EMIR REFIT Mandatory Reporting provisions require market participants to consider their existing Delegated Reporting arrangements.
Key Points:
..From 18 June 2020, financial counterparties (FCs) will be liable for the timely and accurate reporting of over-the-counter (OTC) derivative contracts on behalf of both themselves and their non-financial counterparties (NFCs) that are not subject to the clearing obligation (NFC-s) (Mandatory Reporting). To enable an FC to report, an NFC- will need to provide to such FC the data that the FC cannot reasonably be expected to possess. Currently the obligation to report applies to both parties, with NFC-s often delegating their reporting obligations to FCs or third parties (Delegated Reporting).
..An NFC- will remain liable to report OTC derivative contracts entered into with a third-country counterparty that would be an FC if it were established in the EU (TCE FC), unless such third-country reporting legal regime has been declared equivalent to EMIR and such TCE FC reports OTC derivative contracts to a trade repository (TR) in accordance with such regime. There is currently no such regime.

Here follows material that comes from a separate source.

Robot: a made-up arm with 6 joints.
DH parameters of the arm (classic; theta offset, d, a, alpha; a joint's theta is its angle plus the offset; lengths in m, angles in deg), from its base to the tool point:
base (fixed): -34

..Mandatory Reporting applies only to OTC derivative contracts and NFC-s will remain liable for reporting their exchange traded derivative contracts entered into with an FC, even when an NFC- has delegated such reporting to an FC.
..On 26 March 2020, the European Securities and Market Authority (ESMA) published a consultation paper setting out the arrangements that it proposes to implement in connection with Mandatory Reporting.
..The existing delegated reporting arrangements between NFC- and FC entities will need to be reviewed in light of Mandatory Reporting and the proposals in the consultation paper.
..From 17 June 2019, the EMIR REFIT introduced an exemption for reporting intragroup derivative contracts provided that certain conditions are satisfied.